◆ WHAT YOU HAVE TO DO
Please give the data again in full, exactly as provided.

◆ MATERIALS PROVIDED

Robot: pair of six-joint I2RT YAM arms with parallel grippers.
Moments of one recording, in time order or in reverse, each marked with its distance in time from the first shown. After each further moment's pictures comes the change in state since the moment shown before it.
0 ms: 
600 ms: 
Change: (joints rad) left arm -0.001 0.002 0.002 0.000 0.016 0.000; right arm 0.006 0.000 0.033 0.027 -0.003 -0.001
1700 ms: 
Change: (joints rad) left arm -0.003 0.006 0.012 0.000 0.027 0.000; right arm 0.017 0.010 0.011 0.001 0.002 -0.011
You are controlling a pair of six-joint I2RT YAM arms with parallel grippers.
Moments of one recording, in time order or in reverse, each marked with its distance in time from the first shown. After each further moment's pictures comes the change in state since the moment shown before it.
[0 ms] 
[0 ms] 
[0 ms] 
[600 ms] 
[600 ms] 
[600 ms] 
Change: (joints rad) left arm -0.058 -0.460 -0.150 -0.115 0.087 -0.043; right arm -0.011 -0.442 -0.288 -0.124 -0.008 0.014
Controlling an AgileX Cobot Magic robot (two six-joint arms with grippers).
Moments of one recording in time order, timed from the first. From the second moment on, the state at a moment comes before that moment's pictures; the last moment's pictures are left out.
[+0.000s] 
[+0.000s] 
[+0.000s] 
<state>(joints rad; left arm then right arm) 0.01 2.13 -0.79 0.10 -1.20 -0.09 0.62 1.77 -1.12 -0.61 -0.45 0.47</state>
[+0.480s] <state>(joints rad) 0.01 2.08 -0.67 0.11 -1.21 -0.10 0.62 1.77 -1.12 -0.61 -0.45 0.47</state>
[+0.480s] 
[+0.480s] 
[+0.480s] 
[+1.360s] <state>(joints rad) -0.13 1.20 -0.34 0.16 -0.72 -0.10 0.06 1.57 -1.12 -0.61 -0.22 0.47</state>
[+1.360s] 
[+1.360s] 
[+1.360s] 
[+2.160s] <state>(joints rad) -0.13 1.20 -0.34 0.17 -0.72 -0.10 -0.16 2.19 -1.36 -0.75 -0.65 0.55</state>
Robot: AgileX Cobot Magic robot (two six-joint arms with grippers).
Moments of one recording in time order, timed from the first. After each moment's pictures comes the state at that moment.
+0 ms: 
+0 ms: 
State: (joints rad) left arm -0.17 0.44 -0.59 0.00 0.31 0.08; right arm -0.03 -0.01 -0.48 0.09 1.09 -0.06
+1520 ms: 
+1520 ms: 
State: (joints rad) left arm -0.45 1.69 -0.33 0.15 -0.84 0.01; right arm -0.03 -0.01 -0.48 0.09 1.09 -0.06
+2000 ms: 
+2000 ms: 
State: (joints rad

◆ ANSWER FOR THE TASK
Robot: pair of six-joint I2RT YAM arms with parallel grippers.
Moments of one recording, in time order or in reverse, each marked with its distance in time from the first shown. After each further moment's pictures comes the change in state since the moment shown before it.
0 ms: 
600 ms: 
Change: (joints rad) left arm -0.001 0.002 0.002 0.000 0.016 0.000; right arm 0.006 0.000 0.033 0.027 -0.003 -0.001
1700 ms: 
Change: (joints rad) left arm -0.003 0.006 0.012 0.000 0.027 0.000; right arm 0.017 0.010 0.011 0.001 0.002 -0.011
You are controlling a pair of six-joint I2RT YAM arms with parallel grippers.
Moments of one recording, in time order or in reverse, each marked with its distance in time from the first shown. After each further moment's pictures comes the change in state since the moment shown before it.
[0 ms] 
[0 ms] 
[0 ms] 
[600 ms] 
[600 ms] 
[600 ms] 
Change: (joints rad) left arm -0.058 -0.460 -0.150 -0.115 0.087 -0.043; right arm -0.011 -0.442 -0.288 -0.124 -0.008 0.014
Controlling an AgileX Cobot Magic robot (two six-joint arms with grippers).
Moments of one recording in time order, timed from the first. From the second moment on, the state at a moment comes before that moment's pictures; the last moment's pictures are left out.
[+0.000s] 
[+0.000s] 
[+0.000s] 
<state>(joints rad; left arm then right arm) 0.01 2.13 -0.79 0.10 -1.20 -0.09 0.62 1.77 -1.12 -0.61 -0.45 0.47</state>
[+0.480s] <state>(joints rad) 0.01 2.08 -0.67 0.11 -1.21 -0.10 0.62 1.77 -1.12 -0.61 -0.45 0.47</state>
[+0.480s] 
[+0.480s] 
[+0.480s] 
[+1.360s] <state>(joints rad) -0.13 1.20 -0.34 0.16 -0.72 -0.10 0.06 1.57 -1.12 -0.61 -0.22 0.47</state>
[+1.360s] 
[+1.360s] 
[+1.360s] 
[+2.160s] <state>(joints rad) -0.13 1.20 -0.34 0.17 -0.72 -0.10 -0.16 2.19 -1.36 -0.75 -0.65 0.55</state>
Robot: AgileX Cobot Magic robot (two six-joint arms with grippers).
Moments of one recording in time order, timed from the first. After each moment's pictures comes the state at that moment.
+0 ms: 
+0 ms: 
State: (joints rad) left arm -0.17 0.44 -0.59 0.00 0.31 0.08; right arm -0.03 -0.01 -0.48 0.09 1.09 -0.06
+1520 ms: 
+1520 ms: 
State: (joints rad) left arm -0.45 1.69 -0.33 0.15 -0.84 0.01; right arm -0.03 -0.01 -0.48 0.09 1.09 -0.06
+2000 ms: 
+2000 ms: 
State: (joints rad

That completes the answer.